• Material provided:
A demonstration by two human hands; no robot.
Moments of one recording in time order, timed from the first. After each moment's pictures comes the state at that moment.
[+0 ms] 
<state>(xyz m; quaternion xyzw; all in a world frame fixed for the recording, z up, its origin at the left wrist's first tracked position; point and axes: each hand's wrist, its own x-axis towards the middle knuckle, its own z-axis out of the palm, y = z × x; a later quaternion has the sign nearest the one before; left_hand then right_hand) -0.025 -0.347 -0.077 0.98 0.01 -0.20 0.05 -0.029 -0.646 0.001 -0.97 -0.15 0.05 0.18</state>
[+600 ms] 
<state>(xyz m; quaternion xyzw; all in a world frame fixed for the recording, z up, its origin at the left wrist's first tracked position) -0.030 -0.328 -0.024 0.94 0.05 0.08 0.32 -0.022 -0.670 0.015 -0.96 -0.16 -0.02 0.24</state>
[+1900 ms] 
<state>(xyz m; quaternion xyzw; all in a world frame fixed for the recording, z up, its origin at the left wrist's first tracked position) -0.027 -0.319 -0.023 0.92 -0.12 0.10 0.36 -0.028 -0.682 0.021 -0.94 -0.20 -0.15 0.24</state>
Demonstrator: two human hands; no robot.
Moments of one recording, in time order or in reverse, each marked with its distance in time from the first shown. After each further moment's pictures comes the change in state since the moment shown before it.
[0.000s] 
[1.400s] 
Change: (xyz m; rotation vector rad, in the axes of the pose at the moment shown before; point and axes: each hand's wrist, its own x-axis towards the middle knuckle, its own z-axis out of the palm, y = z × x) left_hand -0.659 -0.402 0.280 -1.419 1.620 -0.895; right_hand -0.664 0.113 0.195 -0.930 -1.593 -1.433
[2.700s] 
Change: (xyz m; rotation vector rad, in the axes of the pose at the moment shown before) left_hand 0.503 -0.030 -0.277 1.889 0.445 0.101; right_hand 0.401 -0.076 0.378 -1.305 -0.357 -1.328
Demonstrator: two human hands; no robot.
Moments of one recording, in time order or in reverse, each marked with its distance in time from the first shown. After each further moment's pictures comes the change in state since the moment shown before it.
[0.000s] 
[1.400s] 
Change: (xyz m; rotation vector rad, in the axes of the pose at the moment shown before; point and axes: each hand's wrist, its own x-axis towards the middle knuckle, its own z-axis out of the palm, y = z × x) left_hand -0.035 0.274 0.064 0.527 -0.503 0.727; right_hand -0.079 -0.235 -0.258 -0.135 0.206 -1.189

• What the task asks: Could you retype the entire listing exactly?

• Problem solution:
A demonstration by two human hands; no robot.
Moments of one recording in time order, timed from the first. After each moment's pictures comes the state at that moment.
[+0 ms] 
<state>(xyz m; quaternion xyzw; all in a world frame fixed for the recording, z up, its origin at the left wrist's first tracked position; point and axes: each hand's wrist, its own x-axis towards the middle knuckle, its own z-axis out of the palm, y = z × x; a later quaternion has the sign nearest the one before; left_hand then right_hand) -0.025 -0.347 -0.077 0.98 0.01 -0.20 0.05 -0.029 -0.646 0.001 -0.97 -0.15 0.05 0.18</state>
[+600 ms] 
<state>(xyz m; quaternion xyzw; all in a world frame fixed for the recording, z up, its origin at the left wrist's first tracked position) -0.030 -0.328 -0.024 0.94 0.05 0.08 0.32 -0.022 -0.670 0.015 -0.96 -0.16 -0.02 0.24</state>
[+1900 ms] 
<state>(xyz m; quaternion xyzw; all in a world frame fixed for the recording, z up, its origin at the left wrist's first tracked position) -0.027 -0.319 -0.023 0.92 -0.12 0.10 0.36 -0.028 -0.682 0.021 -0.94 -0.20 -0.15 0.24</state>
Demonstrator: two human hands; no robot.
Moments of one recording, in time order or in reverse, each marked with its distance in time from the first shown. After each further moment's pictures comes the change in state since the moment shown before it.
[0.000s] 
[1.400s] 
Change: (xyz m; rotation vector rad, in the axes of the pose at the moment shown before; point and axes: each hand's wrist, its own x-axis towards the middle knuckle, its own z-axis out of the palm, y = z × x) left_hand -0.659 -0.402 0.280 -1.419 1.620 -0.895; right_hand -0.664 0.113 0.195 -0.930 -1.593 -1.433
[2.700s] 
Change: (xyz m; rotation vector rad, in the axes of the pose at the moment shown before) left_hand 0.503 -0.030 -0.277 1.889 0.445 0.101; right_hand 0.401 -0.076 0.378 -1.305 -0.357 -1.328
Demonstrator: two human hands; no robot.
Moments of one recording, in time order or in reverse, each marked with its distance in time from the first shown. After each further moment's pictures comes the change in state since the moment shown before it.
[0.000s] 
[1.400s] 
Change: (xyz m; rotation vector rad, in the axes of the pose at the moment shown before; point and axes: each hand's wrist, its own x-axis towards the middle knuckle, its own z-axis out of the palm, y = z × x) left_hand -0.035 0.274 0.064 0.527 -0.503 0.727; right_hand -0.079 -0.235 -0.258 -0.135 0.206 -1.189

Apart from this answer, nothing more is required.